• _Task objective_:
Your task is to write out the entire listing exactly, omitting its pictures.

════

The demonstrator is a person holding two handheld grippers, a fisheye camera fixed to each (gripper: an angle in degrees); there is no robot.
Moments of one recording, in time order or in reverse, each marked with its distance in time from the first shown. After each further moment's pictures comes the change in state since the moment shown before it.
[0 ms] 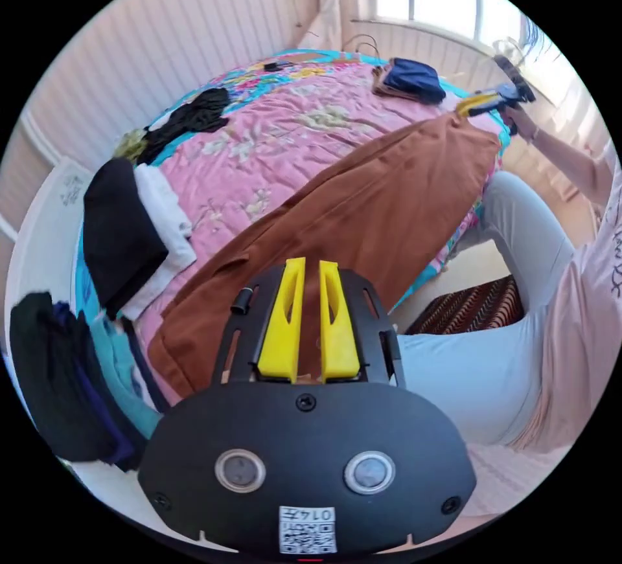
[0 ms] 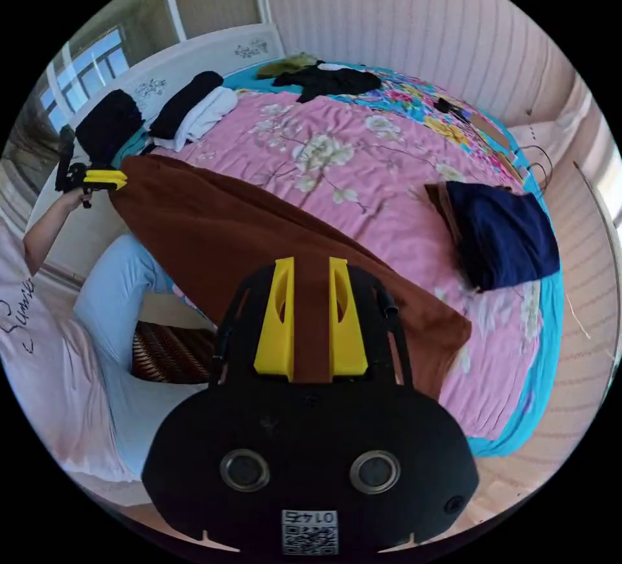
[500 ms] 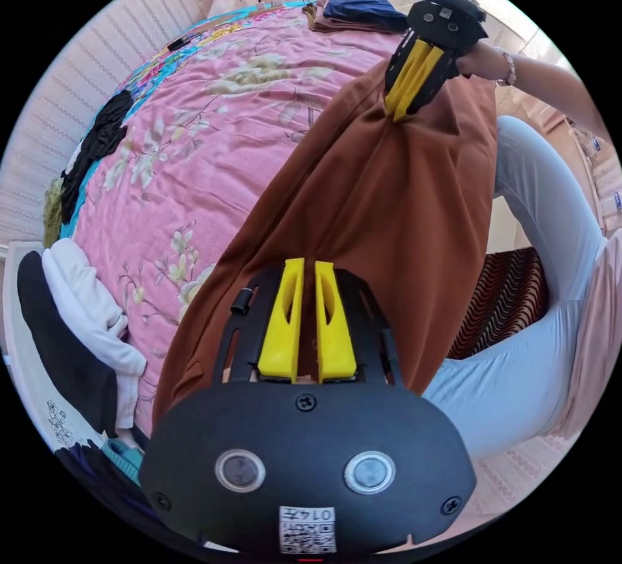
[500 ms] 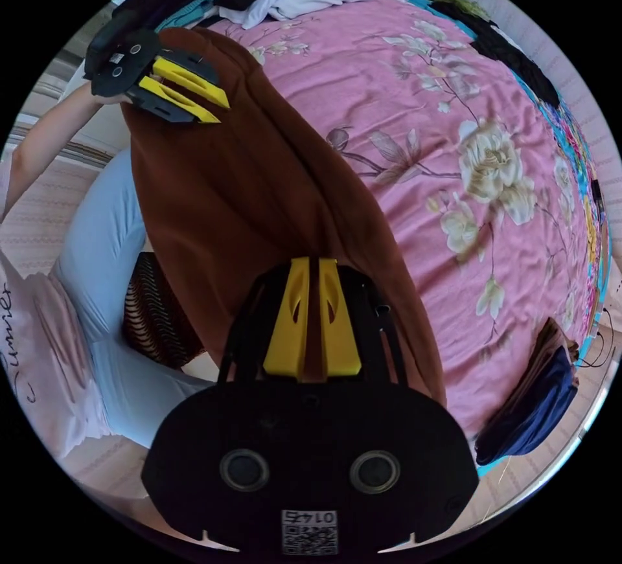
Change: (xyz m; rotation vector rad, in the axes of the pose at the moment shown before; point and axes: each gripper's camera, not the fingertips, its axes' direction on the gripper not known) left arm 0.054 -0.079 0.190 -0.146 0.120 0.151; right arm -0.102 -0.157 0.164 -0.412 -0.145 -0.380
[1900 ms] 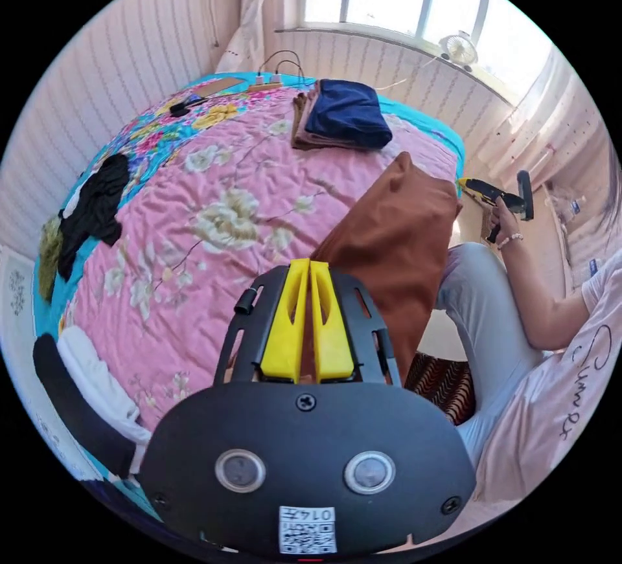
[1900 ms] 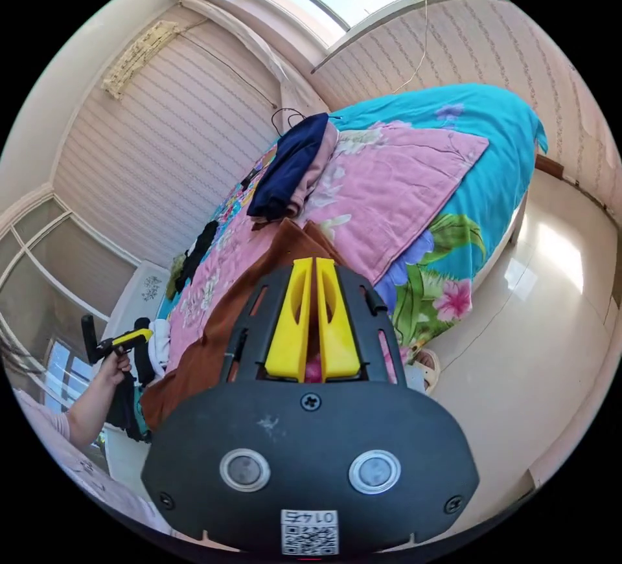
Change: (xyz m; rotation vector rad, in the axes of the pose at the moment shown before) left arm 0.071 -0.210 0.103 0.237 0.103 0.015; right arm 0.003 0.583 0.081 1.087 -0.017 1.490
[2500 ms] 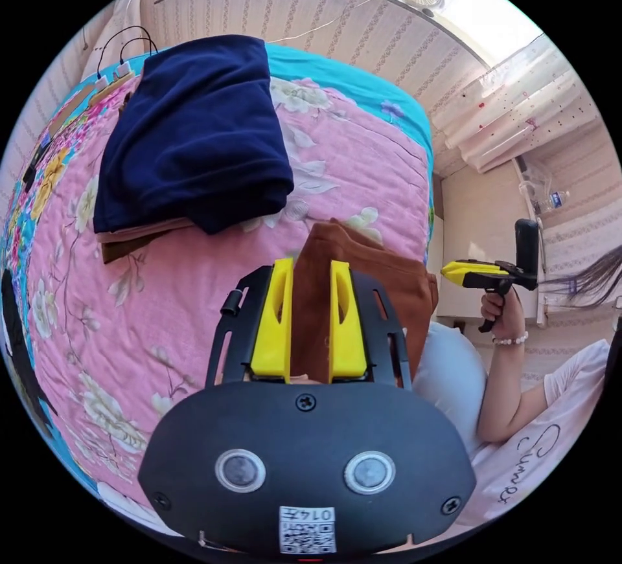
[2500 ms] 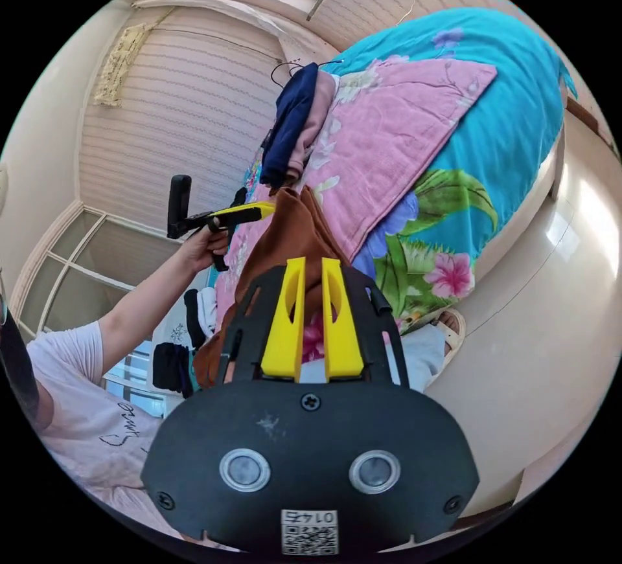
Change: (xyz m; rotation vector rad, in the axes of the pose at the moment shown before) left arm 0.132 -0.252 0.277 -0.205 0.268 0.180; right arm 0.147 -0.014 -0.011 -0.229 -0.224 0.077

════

• _Written reply_:
The demonstrator is a person holding two handheld grippers, a fisheye camera fixed to each (gripper: an angle in degrees); there is no robot.
Moments of one recording, in time order or in reverse, each marked with its distance in time from the first shown. After each further moment's pictures comes the change in state since the moment shown before it.
[0 ms] 
[0 ms] 
[500 ms] 
[500 ms] 
Change: (xyz m; rotation vector rad, in the axes of the pose at the moment shown before; point and axes: each gripper's camera, not the fingertips, its axes' direction on the gripper not known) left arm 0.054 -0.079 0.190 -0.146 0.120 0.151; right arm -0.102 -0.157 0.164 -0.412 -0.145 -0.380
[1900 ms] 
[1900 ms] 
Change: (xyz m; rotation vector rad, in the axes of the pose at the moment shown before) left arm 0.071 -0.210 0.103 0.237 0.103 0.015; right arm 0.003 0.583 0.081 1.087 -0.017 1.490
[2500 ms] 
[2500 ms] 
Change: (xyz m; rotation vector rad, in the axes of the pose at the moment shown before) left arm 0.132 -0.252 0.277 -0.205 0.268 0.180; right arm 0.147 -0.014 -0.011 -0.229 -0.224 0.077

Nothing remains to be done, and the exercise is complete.